Georgia probate proceedings usually are held in the Georgia county where the decedent permanently resided at the time of death. The county probate court will verify that the will presented in the proceedings is valid and that it is the last will that was written by the decedent. Once the will is verified, or in a case where there is no will, the probate court will oversee the distribution of the estate’s assets. When the decedent dies with a will, the estate will be administered in accordance with the decedent’s wishes that are expressed in the will. Should the decedent die without a will, Georgia’s Intestacy Statutes provide the scheme for distribution of estate assets. This usually means that the surviving spouse and children will receive the percentages of property first, followed by parents, siblings, and other family members.

The time that the probate process takes can run between seven or eight months for simple estates, to several years for more complex estates. During the process, the executor or administrator will identify the assets in the estate, perform an appraisal of those assets and pay any debts and taxes owed by the estate.
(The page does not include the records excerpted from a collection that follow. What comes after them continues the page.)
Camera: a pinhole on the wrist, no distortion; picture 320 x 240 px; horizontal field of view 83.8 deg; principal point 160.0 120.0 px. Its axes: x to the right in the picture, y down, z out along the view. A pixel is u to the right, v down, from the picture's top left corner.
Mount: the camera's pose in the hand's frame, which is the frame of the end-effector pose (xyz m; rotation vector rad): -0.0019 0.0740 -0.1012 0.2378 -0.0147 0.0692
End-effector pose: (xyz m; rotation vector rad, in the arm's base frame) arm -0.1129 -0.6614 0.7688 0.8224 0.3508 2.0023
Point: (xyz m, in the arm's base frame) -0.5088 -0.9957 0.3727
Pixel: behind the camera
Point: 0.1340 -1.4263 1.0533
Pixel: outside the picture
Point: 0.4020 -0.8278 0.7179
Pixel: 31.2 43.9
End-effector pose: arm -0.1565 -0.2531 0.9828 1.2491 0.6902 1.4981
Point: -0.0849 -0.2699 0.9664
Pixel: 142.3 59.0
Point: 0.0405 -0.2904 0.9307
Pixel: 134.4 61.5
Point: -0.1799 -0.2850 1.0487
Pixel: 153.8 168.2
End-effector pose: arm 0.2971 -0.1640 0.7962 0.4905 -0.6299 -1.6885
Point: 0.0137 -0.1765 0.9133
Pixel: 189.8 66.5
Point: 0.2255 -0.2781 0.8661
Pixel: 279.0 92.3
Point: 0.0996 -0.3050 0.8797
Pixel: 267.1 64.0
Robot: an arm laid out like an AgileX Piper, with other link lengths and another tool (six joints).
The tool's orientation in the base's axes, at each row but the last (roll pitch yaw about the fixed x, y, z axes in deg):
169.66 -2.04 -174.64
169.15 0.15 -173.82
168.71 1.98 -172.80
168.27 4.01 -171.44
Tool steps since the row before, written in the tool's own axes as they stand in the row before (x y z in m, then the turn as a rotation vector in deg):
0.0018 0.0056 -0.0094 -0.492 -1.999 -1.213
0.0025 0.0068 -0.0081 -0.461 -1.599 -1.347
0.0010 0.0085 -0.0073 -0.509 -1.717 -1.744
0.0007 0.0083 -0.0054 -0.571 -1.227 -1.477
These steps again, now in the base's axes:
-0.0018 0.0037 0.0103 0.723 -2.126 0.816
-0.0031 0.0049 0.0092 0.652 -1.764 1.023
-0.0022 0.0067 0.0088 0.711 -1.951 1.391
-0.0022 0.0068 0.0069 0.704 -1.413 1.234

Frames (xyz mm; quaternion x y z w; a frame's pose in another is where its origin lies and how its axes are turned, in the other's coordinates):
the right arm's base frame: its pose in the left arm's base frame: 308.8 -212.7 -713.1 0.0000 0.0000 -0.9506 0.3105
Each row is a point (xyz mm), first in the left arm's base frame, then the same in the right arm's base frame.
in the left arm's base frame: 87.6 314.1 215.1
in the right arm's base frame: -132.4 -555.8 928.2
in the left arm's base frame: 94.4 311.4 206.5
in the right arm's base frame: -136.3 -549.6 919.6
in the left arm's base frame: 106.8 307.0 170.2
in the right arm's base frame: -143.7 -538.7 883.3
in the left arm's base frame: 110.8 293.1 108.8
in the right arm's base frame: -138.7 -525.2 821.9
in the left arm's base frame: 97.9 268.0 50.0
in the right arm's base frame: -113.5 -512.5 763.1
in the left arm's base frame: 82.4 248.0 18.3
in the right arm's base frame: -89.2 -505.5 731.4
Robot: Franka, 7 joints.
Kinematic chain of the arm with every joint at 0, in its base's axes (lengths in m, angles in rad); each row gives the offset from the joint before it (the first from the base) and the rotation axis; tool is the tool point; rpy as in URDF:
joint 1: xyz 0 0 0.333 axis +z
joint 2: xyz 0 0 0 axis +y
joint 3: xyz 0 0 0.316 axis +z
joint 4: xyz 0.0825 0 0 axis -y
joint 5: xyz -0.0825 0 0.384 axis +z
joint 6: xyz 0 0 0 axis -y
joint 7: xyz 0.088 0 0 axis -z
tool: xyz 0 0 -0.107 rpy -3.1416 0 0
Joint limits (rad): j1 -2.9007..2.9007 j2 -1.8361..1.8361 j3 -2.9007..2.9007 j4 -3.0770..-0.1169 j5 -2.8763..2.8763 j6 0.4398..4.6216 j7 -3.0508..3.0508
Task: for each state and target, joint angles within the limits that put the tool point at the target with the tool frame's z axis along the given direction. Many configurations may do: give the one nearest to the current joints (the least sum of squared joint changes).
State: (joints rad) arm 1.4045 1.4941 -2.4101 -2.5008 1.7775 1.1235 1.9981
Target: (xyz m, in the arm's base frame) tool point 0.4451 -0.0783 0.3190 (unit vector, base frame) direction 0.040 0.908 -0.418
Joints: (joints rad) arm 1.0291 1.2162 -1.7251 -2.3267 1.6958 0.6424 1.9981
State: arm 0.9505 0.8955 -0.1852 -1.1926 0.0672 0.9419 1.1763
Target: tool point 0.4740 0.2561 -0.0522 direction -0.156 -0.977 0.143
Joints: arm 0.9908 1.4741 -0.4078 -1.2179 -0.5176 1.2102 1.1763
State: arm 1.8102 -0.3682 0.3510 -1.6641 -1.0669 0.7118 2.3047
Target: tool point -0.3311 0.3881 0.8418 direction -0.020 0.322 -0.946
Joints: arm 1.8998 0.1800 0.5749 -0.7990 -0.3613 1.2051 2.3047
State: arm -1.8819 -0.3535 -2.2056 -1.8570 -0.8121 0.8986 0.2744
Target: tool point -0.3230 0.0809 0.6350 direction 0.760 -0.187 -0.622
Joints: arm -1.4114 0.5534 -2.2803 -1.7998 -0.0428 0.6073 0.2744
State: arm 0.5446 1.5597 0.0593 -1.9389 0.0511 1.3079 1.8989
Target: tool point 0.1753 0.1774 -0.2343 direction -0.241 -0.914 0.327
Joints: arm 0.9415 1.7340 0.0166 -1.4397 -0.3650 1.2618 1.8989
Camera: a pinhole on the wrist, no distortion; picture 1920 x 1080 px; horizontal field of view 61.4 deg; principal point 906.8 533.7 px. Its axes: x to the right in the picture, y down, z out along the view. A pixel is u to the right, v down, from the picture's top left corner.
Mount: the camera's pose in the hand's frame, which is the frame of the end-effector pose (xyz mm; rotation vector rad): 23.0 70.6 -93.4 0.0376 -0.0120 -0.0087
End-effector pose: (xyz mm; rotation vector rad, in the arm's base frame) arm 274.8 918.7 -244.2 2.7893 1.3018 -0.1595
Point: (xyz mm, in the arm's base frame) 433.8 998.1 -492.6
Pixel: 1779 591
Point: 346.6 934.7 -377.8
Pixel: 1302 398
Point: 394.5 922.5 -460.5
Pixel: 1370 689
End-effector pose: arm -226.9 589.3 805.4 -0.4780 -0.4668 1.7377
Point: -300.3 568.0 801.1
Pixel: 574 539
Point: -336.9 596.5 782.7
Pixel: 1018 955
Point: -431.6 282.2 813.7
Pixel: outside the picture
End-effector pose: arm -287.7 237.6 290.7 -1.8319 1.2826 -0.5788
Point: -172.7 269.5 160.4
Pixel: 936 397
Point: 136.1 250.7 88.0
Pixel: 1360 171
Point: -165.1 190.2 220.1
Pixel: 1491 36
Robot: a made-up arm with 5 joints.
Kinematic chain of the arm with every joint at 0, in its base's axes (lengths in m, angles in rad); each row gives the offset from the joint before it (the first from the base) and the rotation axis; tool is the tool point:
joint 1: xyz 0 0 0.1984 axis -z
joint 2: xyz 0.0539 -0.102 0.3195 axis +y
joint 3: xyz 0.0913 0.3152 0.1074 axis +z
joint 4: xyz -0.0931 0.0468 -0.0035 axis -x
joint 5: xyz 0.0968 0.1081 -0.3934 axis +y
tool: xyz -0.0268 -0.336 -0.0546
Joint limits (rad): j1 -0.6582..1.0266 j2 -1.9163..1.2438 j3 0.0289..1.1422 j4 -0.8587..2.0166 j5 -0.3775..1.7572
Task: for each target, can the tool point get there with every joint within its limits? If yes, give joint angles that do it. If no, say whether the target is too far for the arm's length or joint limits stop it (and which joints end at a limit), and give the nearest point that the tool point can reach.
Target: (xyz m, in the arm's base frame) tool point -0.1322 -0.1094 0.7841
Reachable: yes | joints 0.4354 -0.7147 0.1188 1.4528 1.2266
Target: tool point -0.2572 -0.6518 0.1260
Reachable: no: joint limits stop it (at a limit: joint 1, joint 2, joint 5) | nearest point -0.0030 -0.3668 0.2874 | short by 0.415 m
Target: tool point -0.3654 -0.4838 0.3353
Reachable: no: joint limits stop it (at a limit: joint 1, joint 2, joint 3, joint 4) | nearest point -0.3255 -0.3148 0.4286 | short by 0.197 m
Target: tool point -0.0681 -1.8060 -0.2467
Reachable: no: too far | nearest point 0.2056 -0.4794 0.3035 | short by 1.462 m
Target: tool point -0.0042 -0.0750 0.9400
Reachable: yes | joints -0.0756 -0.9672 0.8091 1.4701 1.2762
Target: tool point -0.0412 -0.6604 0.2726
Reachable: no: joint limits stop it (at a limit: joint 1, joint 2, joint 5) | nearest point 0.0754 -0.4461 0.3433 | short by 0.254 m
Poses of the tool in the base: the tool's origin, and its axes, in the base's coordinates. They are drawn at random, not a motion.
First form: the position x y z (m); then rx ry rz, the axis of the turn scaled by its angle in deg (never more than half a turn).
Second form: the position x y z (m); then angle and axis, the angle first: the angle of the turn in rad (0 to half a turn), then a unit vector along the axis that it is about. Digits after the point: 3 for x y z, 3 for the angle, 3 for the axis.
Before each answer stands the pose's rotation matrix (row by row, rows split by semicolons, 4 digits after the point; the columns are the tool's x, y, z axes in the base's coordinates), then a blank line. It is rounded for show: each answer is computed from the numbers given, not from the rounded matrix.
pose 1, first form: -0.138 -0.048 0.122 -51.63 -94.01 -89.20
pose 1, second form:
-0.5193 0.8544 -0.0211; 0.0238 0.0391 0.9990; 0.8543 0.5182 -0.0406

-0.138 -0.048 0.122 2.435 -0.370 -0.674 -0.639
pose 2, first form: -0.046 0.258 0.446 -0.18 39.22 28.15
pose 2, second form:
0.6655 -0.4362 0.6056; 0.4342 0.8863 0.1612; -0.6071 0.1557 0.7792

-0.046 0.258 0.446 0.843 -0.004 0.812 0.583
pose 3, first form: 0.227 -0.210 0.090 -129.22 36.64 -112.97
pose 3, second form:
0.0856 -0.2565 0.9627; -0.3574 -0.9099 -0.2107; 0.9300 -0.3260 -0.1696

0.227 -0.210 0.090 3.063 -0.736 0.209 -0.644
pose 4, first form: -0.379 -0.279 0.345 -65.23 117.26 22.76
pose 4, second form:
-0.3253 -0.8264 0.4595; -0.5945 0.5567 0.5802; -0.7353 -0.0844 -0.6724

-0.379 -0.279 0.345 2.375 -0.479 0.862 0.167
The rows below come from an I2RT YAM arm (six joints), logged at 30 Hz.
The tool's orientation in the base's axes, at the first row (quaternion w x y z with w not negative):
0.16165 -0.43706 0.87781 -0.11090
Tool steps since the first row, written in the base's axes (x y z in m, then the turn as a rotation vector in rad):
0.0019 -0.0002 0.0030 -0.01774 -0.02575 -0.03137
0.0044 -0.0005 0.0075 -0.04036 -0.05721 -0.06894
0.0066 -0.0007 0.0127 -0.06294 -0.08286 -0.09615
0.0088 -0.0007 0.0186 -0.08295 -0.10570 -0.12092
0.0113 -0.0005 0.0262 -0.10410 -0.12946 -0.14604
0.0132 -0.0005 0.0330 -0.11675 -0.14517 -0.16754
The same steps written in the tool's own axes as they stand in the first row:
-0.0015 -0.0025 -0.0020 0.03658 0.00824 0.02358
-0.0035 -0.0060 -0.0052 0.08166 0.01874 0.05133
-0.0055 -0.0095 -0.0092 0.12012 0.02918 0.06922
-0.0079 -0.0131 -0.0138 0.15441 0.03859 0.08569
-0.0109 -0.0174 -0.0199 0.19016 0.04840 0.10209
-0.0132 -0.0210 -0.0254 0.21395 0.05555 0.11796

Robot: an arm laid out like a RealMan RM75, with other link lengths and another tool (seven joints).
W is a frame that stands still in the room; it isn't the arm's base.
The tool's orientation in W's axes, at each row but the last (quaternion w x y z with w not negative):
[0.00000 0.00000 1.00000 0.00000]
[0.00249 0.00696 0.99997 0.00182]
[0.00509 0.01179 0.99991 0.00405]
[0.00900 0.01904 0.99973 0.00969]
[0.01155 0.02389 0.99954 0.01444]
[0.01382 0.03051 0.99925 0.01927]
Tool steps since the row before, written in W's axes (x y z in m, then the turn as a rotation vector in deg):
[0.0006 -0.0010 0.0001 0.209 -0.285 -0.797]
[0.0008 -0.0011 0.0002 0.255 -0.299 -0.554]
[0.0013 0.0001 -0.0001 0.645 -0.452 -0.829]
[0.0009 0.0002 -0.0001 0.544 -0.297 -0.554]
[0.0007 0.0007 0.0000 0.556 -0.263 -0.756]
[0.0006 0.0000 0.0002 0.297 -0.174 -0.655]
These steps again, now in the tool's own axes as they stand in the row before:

Only after these steps are completed can the remaining property be distributed to the heirs and/or beneficiaries. Disputes between the parties involved over how these duties are performed will lengthen the process. The normal expenses incurred in probate, including the payment of debts and taxes, are paid out of the estate’s assets. Legal fees are also usually paid from estate assets.

The clarity with which a will is written will affect the duration and outcome of the process. Working with a qualified Georgia Estate lawyer to define exactly how your estate’s assets will be distributed is critical. If you are named as Executor or Administrator of an estate, a lawyer can explain your duties under Georgia Probate Law, help you fill out court forms and send the required probate notices. An attorney can also help you to meet all court deadlines. When issues between heirs and/or beneficiaries seem likely, or when they do come up, an experienced Probate litigation lawyer should be consulted so that delays in the proceedings, and additional costs, can be avoided.